Змеев столб (Борисова) - страница 96

– Где – здесь? – Хаим был не в силах сосредоточиться, не мог поверить. – В этом здании? Почему?! Мария… она ни в чем не виновата!

Лысый прищурился:

– Стало быть, виноваты вы?

– Я не ви… то есть я виноват в том, что впутал ее в эту историю, но я не шпион!

– К чему вам тогда нужна была переводчица, раз вы сами знаете английский?

…«Чистосердечное признание» – так ведь пишут в материалах подобных дел? Хаим рассказывал историю и предысторию поездки в Любек, глядя на Бурнейкиса застывшими глазами. Тот внимательно слушал, чуть склонив яйцеобразную паучью голову. Покуривал с меланхоличной усмешкой, следил за плетением дыма, будто отлавливая в рое лжи опрометчиво вылетающих мушек правды.

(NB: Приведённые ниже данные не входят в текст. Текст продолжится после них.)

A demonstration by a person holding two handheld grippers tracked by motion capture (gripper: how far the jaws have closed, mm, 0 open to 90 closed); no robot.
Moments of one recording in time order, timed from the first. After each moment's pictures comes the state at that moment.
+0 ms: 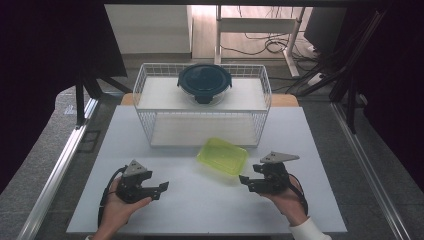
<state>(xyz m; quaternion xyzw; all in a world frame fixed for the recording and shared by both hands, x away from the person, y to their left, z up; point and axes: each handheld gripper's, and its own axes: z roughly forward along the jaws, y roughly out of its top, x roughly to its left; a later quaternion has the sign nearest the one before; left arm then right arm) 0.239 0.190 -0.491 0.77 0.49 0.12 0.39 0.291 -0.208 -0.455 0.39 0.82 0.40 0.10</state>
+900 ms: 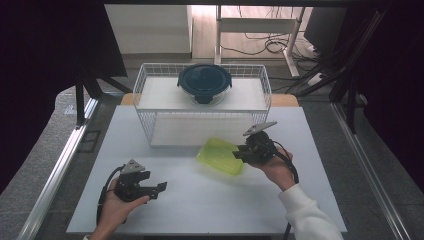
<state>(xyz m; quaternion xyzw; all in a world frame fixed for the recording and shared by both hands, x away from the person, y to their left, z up) 0.244 0.198 -0.496 0.77 0.50 0.10 0.39 0.362 -0.169 -0.422 0.32 0.88 0.34 0.10</state>
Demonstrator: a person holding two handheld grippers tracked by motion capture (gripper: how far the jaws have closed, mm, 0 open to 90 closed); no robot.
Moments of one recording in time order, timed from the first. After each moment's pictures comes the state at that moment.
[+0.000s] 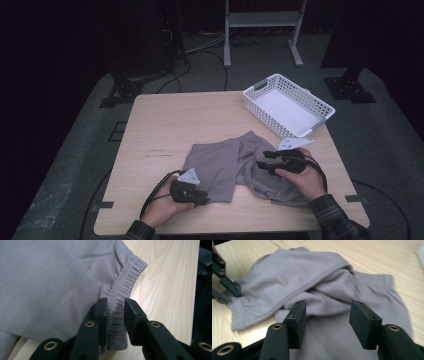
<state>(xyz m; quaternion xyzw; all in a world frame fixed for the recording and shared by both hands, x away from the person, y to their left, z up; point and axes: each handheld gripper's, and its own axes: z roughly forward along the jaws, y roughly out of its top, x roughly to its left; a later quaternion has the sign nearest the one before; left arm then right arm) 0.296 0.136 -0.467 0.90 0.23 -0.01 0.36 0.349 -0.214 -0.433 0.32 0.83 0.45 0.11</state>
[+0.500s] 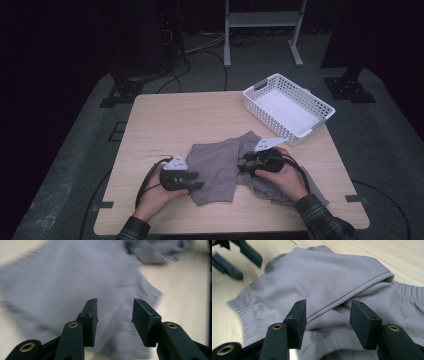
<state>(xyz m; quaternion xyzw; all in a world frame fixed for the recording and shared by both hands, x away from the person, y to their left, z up) 0.322 0.170 -0.439 0.86 0.29 0.07 0.43 0.361 -0.163 -0.442 0.29 0.85 0.44 0.08</state>
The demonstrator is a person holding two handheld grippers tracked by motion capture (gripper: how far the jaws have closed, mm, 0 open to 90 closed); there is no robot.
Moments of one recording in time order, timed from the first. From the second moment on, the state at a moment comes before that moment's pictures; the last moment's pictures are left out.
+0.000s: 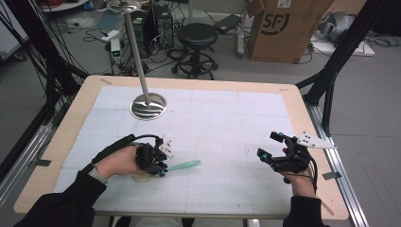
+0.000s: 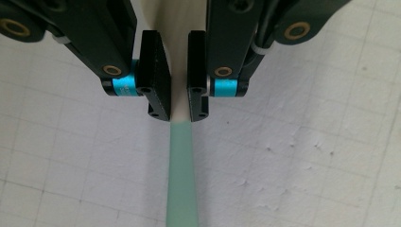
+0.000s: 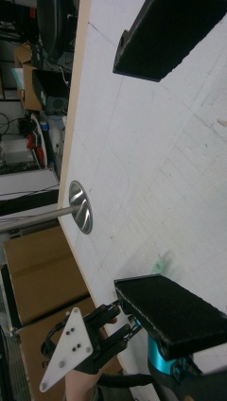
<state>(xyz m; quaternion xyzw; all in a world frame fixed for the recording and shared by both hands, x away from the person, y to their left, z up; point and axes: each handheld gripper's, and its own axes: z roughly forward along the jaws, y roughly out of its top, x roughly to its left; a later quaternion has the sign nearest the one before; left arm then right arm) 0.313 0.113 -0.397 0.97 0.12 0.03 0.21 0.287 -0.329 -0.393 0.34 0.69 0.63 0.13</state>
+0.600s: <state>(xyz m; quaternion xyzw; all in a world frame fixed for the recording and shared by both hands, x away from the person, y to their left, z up) 0.319 0.194 -0.371 0.89 0.23 0.12 0.38 0.286 -0.327 -0.395 0.34 0.69 0.62 0.13</state>
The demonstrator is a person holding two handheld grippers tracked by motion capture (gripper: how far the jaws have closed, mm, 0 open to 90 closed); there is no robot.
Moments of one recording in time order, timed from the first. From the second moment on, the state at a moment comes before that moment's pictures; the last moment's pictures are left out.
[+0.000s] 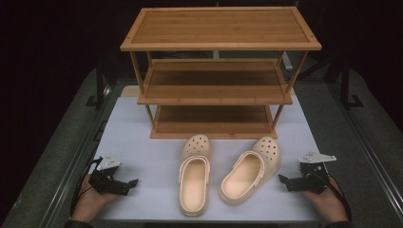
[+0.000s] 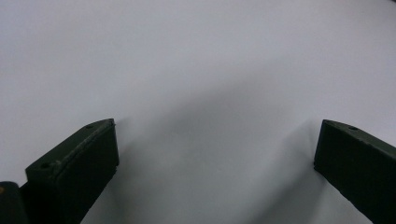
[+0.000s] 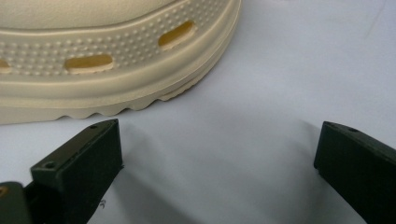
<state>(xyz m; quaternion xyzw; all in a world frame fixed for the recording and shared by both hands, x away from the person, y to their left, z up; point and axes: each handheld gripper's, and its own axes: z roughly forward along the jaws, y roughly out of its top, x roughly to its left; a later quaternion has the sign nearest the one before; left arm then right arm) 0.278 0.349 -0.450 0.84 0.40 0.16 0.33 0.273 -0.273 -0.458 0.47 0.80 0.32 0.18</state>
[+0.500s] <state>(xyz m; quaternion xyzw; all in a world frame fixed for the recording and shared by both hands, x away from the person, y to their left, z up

– Какое побуждение двигало вами – желание облапошить начальство, поразвлечься, подшутить?

– Мной двигала… любовь.

– Любовь?! Ну вы и впрямь шутник! – рассмеялся следователь и с силой задавил окурок во взвизгнувшем блюдце. – Допустим, так оно и было. Но как вы думаете, отчего у человека за время короткой встречи с вами возникло столь твердое убеждение, что вы – злоумышленник?

– Наверное, это неприязнь не лично ко мне, а к моей национальности, – пробормотал Хаим. – Скажите, пожалуйста, где моя жена?..

Бурнейкис пожал плечом и вызвал охрану.

– Куда его? – спросил полицейский.

– В одиночку, – бросил следователь безучастно.

Глава 4

Алчная пасть власти

Массивная металлическая дверь громыхнула за спиной, точно плаха огромной мышеловки.

Несмотря на забранное решеткой вентиляционное отверстие в углу, воздух в камере был куда ужаснее, чем в насквозь прокуренном кабинете Бурнейкиса. Тошнотворный смрад испражнений, поднимаясь от дыры в цементном полу, мешался сверху с запахами пота и страха тех, кто ушел отсюда в тюрьмы. Койка без постели, столик, стул с короткой спинкой – все было выковано из железа и намертво ввинчено в пол. Неусыпный «глазок» поблескивал в двери над закрытой прорезью для подачи еды. Такое же по размеру окошко светилось в стене напротив под самым потолком.

Хаим ходил из угла в угол, чтобы безостановочным движением хоть немного притупить боль безнадежности. В висках отдавался пещерный гул шагов, голова раскалывалась от тревожных мыслей.

Мир повернулся к ним с Марией жестокой стороной. Первоначальная корректность следователя теперь нисколько не обнадеживала Хаима. В отягощенном секретными папками шкафу лысого жили чьи-то изломанные надежды, судьбы, семьи, – и умирали в вырванных с мукой признаниях – доказательствах несуществующей вины.

В том, что его ждут пытки, он не сомневался. Под маской добродушного скептика пряталось истинное лицо. Оно представлялось таким же пустым и непроницаемым, как бездушный лик власти, ничем человеческим не обремененный и непрошибаемый.